• Instructions for the task: Please return each line of the listing below exactly as written.

• Data excerpts:
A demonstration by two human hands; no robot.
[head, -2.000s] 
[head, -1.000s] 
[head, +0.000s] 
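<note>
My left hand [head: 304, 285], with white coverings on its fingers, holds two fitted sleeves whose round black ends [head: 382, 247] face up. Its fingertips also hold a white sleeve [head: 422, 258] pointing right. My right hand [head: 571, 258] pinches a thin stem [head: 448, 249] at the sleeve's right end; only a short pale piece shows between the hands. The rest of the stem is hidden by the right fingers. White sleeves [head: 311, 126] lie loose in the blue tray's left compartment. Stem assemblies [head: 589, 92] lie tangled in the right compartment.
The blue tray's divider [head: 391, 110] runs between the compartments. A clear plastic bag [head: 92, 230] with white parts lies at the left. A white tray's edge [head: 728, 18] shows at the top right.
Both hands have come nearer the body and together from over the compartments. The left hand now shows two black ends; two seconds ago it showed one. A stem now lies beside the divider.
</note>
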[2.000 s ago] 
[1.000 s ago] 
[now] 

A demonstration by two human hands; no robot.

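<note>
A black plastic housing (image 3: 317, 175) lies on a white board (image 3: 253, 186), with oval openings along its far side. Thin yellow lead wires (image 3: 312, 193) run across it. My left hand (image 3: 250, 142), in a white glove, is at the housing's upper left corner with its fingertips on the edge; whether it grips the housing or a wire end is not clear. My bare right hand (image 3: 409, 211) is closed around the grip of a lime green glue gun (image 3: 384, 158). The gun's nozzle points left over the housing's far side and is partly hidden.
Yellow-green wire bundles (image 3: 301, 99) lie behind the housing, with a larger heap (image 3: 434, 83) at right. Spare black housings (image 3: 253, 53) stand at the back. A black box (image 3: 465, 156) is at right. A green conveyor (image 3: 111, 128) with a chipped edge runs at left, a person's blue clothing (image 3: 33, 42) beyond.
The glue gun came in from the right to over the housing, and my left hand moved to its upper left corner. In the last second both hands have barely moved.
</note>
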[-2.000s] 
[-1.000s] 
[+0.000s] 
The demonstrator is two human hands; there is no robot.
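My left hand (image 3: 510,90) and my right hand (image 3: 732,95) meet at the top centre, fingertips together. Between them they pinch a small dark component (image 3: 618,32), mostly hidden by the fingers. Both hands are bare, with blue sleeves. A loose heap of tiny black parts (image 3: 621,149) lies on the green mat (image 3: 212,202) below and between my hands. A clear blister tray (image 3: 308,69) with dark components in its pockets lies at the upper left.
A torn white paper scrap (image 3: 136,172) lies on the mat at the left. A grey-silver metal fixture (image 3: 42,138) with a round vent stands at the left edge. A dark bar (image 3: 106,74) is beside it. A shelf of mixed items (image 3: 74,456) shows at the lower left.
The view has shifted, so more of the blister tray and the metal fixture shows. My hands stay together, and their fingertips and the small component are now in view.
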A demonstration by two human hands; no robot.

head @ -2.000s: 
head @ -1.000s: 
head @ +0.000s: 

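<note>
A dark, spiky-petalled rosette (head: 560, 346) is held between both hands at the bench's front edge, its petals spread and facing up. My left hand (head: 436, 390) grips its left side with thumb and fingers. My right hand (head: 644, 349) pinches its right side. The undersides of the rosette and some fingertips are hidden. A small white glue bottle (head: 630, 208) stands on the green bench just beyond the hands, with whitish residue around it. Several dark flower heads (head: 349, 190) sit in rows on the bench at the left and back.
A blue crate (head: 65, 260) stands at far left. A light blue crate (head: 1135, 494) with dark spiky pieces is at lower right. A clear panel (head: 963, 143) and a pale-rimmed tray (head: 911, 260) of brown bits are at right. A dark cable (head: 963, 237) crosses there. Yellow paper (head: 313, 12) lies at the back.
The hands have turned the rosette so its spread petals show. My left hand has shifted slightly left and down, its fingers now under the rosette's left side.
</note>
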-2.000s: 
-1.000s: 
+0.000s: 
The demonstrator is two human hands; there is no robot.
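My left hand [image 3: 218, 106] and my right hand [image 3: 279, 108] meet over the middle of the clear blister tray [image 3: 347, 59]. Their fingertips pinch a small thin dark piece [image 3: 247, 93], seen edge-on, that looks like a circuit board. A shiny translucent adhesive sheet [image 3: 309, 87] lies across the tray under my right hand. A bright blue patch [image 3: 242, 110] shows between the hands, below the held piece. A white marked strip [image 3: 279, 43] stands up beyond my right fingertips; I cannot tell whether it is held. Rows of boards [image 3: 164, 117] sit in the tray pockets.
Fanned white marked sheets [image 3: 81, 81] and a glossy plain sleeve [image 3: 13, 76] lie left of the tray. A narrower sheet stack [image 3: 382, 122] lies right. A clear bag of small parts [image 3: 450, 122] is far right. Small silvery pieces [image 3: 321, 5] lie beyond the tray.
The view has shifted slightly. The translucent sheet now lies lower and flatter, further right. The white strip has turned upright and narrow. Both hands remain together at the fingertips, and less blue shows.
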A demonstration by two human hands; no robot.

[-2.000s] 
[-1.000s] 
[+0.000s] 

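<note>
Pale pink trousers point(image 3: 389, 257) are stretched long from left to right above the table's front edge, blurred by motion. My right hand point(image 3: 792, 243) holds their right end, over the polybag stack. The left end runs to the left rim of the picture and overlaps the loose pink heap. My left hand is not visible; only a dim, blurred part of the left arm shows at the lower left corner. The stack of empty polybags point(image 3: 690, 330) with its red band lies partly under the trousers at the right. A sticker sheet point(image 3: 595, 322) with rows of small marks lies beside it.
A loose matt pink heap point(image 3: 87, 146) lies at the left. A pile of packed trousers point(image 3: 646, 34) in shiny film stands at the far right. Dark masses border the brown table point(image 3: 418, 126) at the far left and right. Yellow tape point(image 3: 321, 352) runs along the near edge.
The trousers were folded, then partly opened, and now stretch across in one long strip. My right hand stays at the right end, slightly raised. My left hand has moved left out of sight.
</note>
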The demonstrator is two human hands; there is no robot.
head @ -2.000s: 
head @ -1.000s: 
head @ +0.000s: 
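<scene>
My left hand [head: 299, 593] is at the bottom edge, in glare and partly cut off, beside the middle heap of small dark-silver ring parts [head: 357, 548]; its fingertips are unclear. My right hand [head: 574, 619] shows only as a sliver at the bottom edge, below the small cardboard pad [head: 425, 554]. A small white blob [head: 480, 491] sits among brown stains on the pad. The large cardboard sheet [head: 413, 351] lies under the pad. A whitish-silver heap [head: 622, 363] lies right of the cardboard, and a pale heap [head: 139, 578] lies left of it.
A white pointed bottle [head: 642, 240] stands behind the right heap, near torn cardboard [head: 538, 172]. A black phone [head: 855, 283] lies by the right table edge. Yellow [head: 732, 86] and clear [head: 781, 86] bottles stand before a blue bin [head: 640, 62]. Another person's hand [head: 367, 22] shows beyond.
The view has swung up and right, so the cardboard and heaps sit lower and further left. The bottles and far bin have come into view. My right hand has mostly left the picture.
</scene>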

• Answer space:
A demonstration by two human hands; no robot.
[head, -2.000s] 
[head, -1.000s] 
[head, +0.000s] 
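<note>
My left hand [head: 304, 285], with white coverings on its fingers, holds two fitted sleeves whose round black ends [head: 382, 247] face up. Its fingertips also hold a white sleeve [head: 422, 258] pointing right. My right hand [head: 571, 258] pinches a thin stem [head: 448, 249] at the sleeve's right end; only a short pale piece shows between the hands. The rest of the stem is hidden by the right fingers. White sleeves [head: 311, 126] lie loose in the blue tray's left compartment. Stem assemblies [head: 589, 92] lie tangled in the right compartment.
The blue tray's divider [head: 391, 110] runs between the compartments. A clear plastic bag [head: 92, 230] with white parts lies at the left. A white tray's edge [head: 728, 18] shows at the top right.
Both hands have come nearer the body and together from over the compartments. The left hand now shows two black ends; two seconds ago it showed one. A stem now lies beside the divider.
</note>
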[2.000 s ago] 
[1.000 s ago] 
[now] 

A demonstration by two human hands; no robot.

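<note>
A black plastic housing (image 3: 317, 175) lies on a white board (image 3: 253, 186), with oval openings along its far side. Thin yellow lead wires (image 3: 312, 193) run across it. My left hand (image 3: 250, 142), in a white glove, is at the housing's upper left corner with its fingertips on the edge; whether it grips the housing or a wire end is not clear. My bare right hand (image 3: 409, 211) is closed around the grip of a lime green glue gun (image 3: 384, 158). The gun's nozzle points left over the housing's far side and is partly hidden.
Yellow-green wire bundles (image 3: 301, 99) lie behind the housing, with a larger heap (image 3: 434, 83) at right. Spare black housings (image 3: 253, 53) stand at the back. A black box (image 3: 465, 156) is at right. A green conveyor (image 3: 111, 128) with a chipped edge runs at left, a person's blue clothing (image 3: 33, 42) beyond.
The glue gun came in from the right to over the housing, and my left hand moved to its upper left corner. In the last second both hands have barely moved.
</note>
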[-2.000s] 
[-1.000s] 
[+0.000s] 
The demonstrator is two human hands; there is no robot.
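My left hand (image 3: 510,90) and my right hand (image 3: 732,95) meet at the top centre, fingertips together. Between them they pinch a small dark component (image 3: 618,32), mostly hidden by the fingers. Both hands are bare, with blue sleeves. A loose heap of tiny black parts (image 3: 621,149) lies on the green mat (image 3: 212,202) below and between my hands. A clear blister tray (image 3: 308,69) with dark components in its pockets lies at the upper left.
A torn white paper scrap (image 3: 136,172) lies on the mat at the left. A grey-silver metal fixture (image 3: 42,138) with a round vent stands at the left edge. A dark bar (image 3: 106,74) is beside it. A shelf of mixed items (image 3: 74,456) shows at the lower left.
The view has shifted, so more of the blister tray and the metal fixture shows. My hands stay together, and their fingertips and the small component are now in view.
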A demonstration by two human hands; no robot.

head @ -2.000s: 
head @ -1.000s: 
head @ +0.000s: 

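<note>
A dark, spiky-petalled rosette (head: 560, 346) is held between both hands at the bench's front edge, its petals spread and facing up. My left hand (head: 436, 390) grips its left side with thumb and fingers. My right hand (head: 644, 349) pinches its right side. The undersides of the rosette and some fingertips are hidden. A small white glue bottle (head: 630, 208) stands on the green bench just beyond the hands, with whitish residue around it. Several dark flower heads (head: 349, 190) sit in rows on the bench at the left and back.
A blue crate (head: 65, 260) stands at far left. A light blue crate (head: 1135, 494) with dark spiky pieces is at lower right. A clear panel (head: 963, 143) and a pale-rimmed tray (head: 911, 260) of brown bits are at right. A dark cable (head: 963, 237) crosses there. Yellow paper (head: 313, 12) lies at the back.
The hands have turned the rosette so its spread petals show. My left hand has shifted slightly left and down, its fingers now under the rosette's left side.
</note>
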-2.000s: 
-1.000s: 
+0.000s: 
The demonstrator is two human hands; there is no robot.
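My left hand [image 3: 218, 106] and my right hand [image 3: 279, 108] meet over the middle of the clear blister tray [image 3: 347, 59]. Their fingertips pinch a small thin dark piece [image 3: 247, 93], seen edge-on, that looks like a circuit board. A shiny translucent adhesive sheet [image 3: 309, 87] lies across the tray under my right hand. A bright blue patch [image 3: 242, 110] shows between the hands, below the held piece. A white marked strip [image 3: 279, 43] stands up beyond my right fingertips; I cannot tell whether it is held. Rows of boards [image 3: 164, 117] sit in the tray pockets.
Fanned white marked sheets [image 3: 81, 81] and a glossy plain sleeve [image 3: 13, 76] lie left of the tray. A narrower sheet stack [image 3: 382, 122] lies right. A clear bag of small parts [image 3: 450, 122] is far right. Small silvery pieces [image 3: 321, 5] lie beyond the tray.
The view has shifted slightly. The translucent sheet now lies lower and flatter, further right. The white strip has turned upright and narrow. Both hands remain together at the fingertips, and less blue shows.
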A demonstration by two human hands; no robot.

[-2.000s] 
[-1.000s] 
[+0.000s] 

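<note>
Pale pink trousers point(image 3: 389, 257) are stretched long from left to right above the table's front edge, blurred by motion. My right hand point(image 3: 792, 243) holds their right end, over the polybag stack. The left end runs to the left rim of the picture and overlaps the loose pink heap. My left hand is not visible; only a dim, blurred part of the left arm shows at the lower left corner. The stack of empty polybags point(image 3: 690, 330) with its red band lies partly under the trousers at the right. A sticker sheet point(image 3: 595, 322) with rows of small marks lies beside it.
A loose matt pink heap point(image 3: 87, 146) lies at the left. A pile of packed trousers point(image 3: 646, 34) in shiny film stands at the far right. Dark masses border the brown table point(image 3: 418, 126) at the far left and right. Yellow tape point(image 3: 321, 352) runs along the near edge.
The trousers were folded, then partly opened, and now stretch across in one long strip. My right hand stays at the right end, slightly raised. My left hand has moved left out of sight.
</note>
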The demonstrator is two human hands; there is no robot.
head @ -2.000s: 
head @ -1.000s: 
head @ +0.000s: 
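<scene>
My left hand [head: 299, 593] is at the bottom edge, in glare and partly cut off, beside the middle heap of small dark-silver ring parts [head: 357, 548]; its fingertips are unclear. My right hand [head: 574, 619] shows only as a sliver at the bottom edge, below the small cardboard pad [head: 425, 554]. A small white blob [head: 480, 491] sits among brown stains on the pad. The large cardboard sheet [head: 413, 351] lies under the pad. A whitish-silver heap [head: 622, 363] lies right of the cardboard, and a pale heap [head: 139, 578] lies left of it.
A white pointed bottle [head: 642, 240] stands behind the right heap, near torn cardboard [head: 538, 172]. A black phone [head: 855, 283] lies by the right table edge. Yellow [head: 732, 86] and clear [head: 781, 86] bottles stand before a blue bin [head: 640, 62]. Another person's hand [head: 367, 22] shows beyond.
The view has swung up and right, so the cardboard and heaps sit lower and further left. The bottles and far bin have come into view. My right hand has mostly left the picture.
</scene>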

The output is complete.